Former IDF general Yoav Galant, Israel’s housing minister, said Monday that despite Syrian President Bashar Assad’s use of chemical weapons against his own civilians, there was little chance the leader of the war-torn country would deploy them in an attack against Israel.
“Assad has proved that he is an unrestrained man, a war criminal who will do anything,” Galant told Army Radio, referring to last week’s chemical attack on a rebel-held village that killed nearly 90 civilians.
“However, he is using this weapon against helpless people who pose no threat to him, so in this regard, Israel is safe in the hands of the IDF,” he said.
“I think we should be vigilant, but the risk is not something that’s realistic at this time.”
Last week, a chemical attack in the rebel-held Syrian town of Khan Sheikhoun killed at least 87 civilians, including dozens of children.
Results from post-mortems performed on victims point to exposure to the deadly nerve agent sarin, according to Turkish health officials who treated some of the wounded.
Following the attack, a number of senior Israeli officials, including Prime Minister Benjamin Netanyahu, said they were “shocked and outraged” by the use of chemical weapons, but stopped short of calling for Israel to take any concrete measures.
Netanyahu has been outspoken in supporting US military action against the Syrian regime, following airstrikes on Thursday on the airfield from where the chemical attack was allegedly launched.
Israel has taken pains to stay out of the Syrian conflict, though it has reportedly carried out airstrikes against weapons transfers and has fired retaliatory missiles at Syrian army positions following stray fire into Israeli-held territory. Though other countries bordering Syria have taken in millions of refugees, Israel has kept its border shut and a plan to take in 100 Syrian orphan refugees reportedly fizzled out earlier this year.
Although it has not taken in any refugees, Israel says that since 2013, it has quietly treated 3,000 Syrian casualties who were spirited across the border into Israel by the IDF for medical treatment at special field hospitals or in Israeli medical centers.

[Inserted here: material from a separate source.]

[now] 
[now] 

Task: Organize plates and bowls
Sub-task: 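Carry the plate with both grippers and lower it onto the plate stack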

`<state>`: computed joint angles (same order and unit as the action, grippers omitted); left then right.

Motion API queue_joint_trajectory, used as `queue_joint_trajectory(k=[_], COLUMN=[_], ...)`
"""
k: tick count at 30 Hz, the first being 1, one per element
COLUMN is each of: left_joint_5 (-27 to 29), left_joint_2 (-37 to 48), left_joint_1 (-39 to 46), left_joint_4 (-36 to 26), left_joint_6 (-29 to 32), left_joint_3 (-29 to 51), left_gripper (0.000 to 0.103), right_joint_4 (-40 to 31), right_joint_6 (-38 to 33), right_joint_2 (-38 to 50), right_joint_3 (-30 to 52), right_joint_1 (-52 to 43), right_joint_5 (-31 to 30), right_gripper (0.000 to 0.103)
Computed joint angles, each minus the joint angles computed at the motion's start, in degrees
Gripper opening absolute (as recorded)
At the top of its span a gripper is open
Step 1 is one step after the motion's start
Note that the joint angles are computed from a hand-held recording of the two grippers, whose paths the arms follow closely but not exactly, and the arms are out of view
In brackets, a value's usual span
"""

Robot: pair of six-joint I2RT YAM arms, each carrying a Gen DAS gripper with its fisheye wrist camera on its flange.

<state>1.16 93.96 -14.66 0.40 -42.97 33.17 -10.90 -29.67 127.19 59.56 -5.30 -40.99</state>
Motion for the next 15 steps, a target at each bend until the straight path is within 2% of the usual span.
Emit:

On Sunday, the IDF released video footage from Thursday of army medics treating seven Syrians wounded in their country’s civil war who were allowed to cross the border into Israel for medical treatment.
While the numbers are a tiny fraction of the hundreds of thousands of dead and wounded in the six-year Syrian war, both doctors and patients say the program has changed perceptions and helped ease tensions across the hostile border.
Israel and Syria remain officially in a state of war.